2003). Nos observations prélimaires indiquent que des virus d'Ostreococcus sont présents en
Méditérranée et dans différents étangs côtiers, et qu'ils peuvent être isolés et cultivés en
laboratoire :
- des images de cellules d'Ostreococcus contenant des particules virales ont été réalisées
au microscope électronique ;
- une séquence d'ADN correspondant à une polymérase virale a été identifiée dans des
cultures d'Ostreococcus ;
- nous avons obtenus, en mélangeant de l'eau de mer ultrafiltrée à des cultures
d'Ostreococcus, des plages de lyse caractéristiques.
La caractérisation et l'étude des relations phylogénétiques des souches d'Ostreococcus seront
facilitées par la disponibilité de deux (bientôt trois) génomes complets d'Ostreococcus,
permettant la recherche aisée de marqueurs moléculaires si nécessaire.

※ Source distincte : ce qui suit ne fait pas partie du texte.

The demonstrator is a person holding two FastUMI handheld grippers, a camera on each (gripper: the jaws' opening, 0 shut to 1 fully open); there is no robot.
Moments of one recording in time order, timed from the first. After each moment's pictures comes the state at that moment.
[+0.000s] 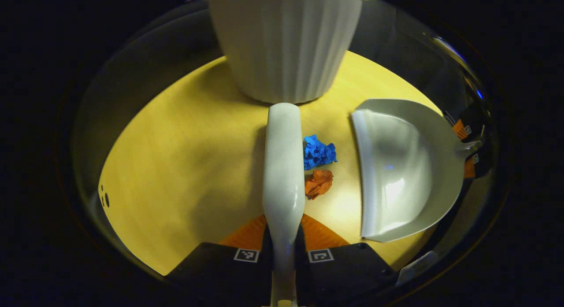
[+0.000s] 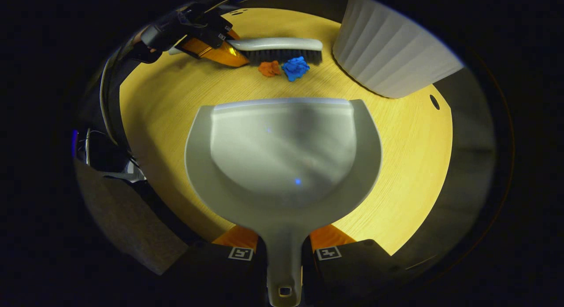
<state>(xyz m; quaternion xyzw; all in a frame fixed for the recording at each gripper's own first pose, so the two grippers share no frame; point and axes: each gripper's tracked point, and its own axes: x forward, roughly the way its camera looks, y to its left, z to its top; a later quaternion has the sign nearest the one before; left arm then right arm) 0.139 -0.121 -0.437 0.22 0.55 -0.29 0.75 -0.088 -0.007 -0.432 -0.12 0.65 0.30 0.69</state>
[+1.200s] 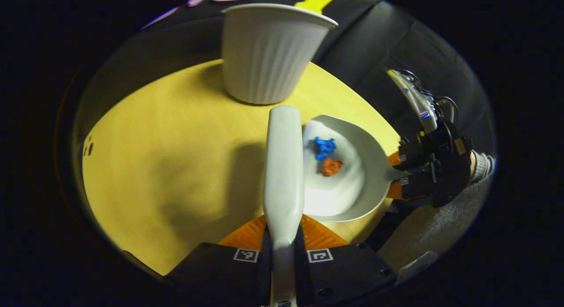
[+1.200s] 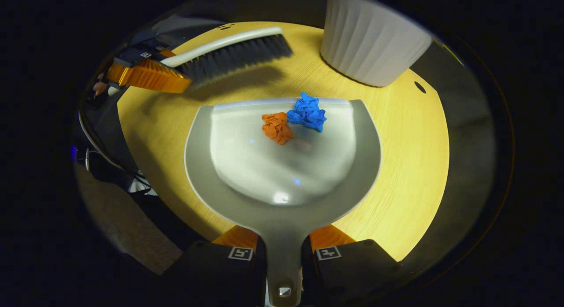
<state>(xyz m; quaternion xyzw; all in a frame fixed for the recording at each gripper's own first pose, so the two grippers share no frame) 0.063 -0.126 -0.364 0.08 0.54 -0.23 0.80 -0.110 0.001 -0.420 -0.04 0.62 0.24 0.74</state>
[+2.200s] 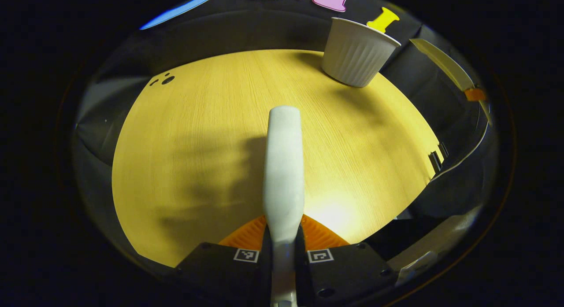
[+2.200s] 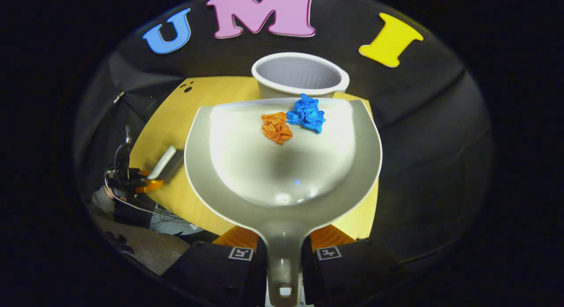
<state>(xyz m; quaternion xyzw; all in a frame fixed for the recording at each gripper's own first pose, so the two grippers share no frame) -0.023 0.017 -0.372 0.04 0.55 -0.11 0.82 -0.010 -0.083 -0.190 0.01 0.57 0.10 0.81</state>
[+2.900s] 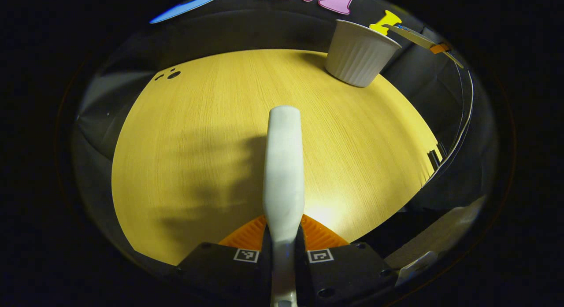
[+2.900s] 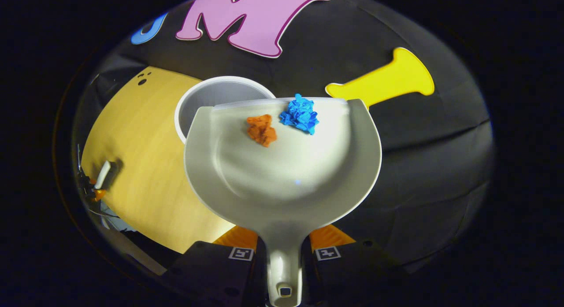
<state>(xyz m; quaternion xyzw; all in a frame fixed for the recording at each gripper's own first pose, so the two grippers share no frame) -0.038 0.032 -0.376 0.03 0.55 -0.10 0.83 0.153 -0.173 -0.177 -0.19 0.58 0.04 0.79</state>
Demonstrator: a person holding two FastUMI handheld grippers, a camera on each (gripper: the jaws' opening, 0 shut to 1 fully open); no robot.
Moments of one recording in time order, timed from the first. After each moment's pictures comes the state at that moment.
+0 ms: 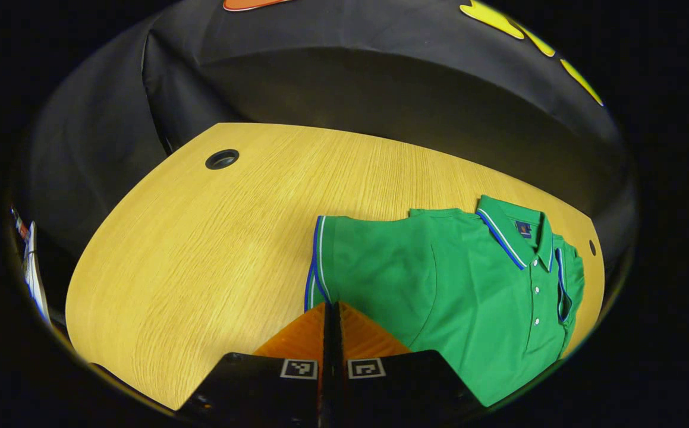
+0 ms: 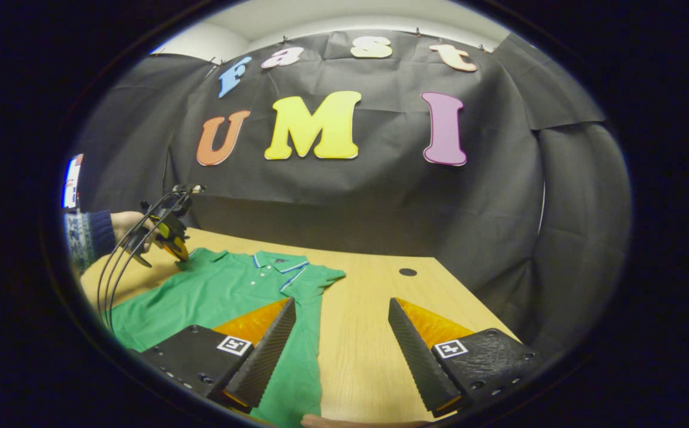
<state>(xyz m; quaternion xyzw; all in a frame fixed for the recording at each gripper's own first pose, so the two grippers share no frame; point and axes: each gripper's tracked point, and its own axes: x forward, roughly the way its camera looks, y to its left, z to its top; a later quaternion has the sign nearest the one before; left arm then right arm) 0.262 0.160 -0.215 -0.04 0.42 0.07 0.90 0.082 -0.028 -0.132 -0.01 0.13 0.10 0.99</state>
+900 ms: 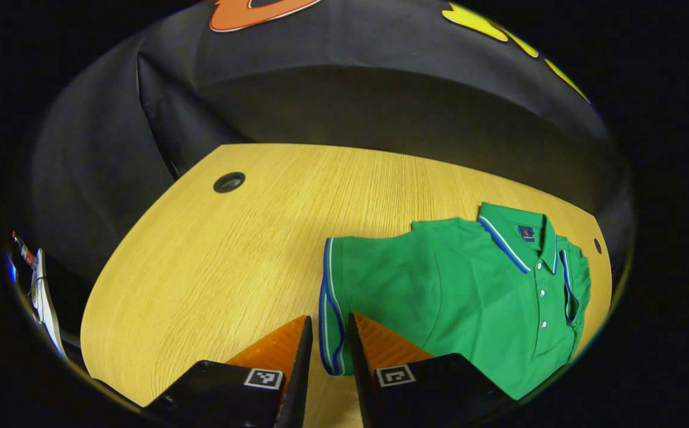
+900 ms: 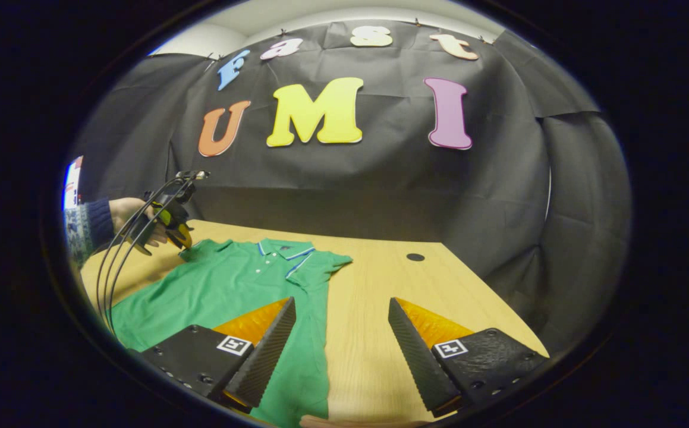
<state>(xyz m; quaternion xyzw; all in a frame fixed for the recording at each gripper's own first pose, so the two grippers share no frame) 0.254 0.174 -0.211 -0.02 0.44 0.10 0.89 0.080 -0.017 -0.156 -0.01 0.16 0.12 0.98</state>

Jusqu'à présent,
l'utilisation de l'ADNr 18S, des ITS s'avère très informative, et nous envisageons de pouvoir
recourir à d'autre région du génome, comme l'ADNmt de la cytochrome-oxidase I.
En ce qui concerne les virus, en plus du séquençage, l'identification et les relations
phylogénétiques pourront être étudiées en se basant sur des marqueurs classiques comme
l'ADN de la polymérase virale et celui codant pour la capside (voir Scroeder et al. 2003).
Les profils de spécificité virus-hôte seront établis à l'aide d'une approche expérimentale.
L'étude des associations coévolutives entre deux groupes d'espèces est un problème qui
devient rapidement complexe quand le nombre de symbiontes par hôte est supérieur à un. Or,
c'est probablement le cas de l'association étudiée ici, comme le suggèrent nos observations et
ce qui est connu sur des systèmes similaires. Dans ce cas la plupart des méthodes d'études de
la cospéciation (e.g. Page 1994) butent sur le problème, mais il existe une méthode pouvant
être utilisée pour ce type de cas (Desdevises et al. 2002a ; Legendre et al. 2002). Cette
méthode a en outre l'avantage de pouvoir être utilisée si les relations phylogénétiques sont
matérialisées par des réseaux phylogénétiques et pas uniquement des arbres. Nous possédons
donc de nombreux outils pour une étude approfondie d'un système encore mal connu.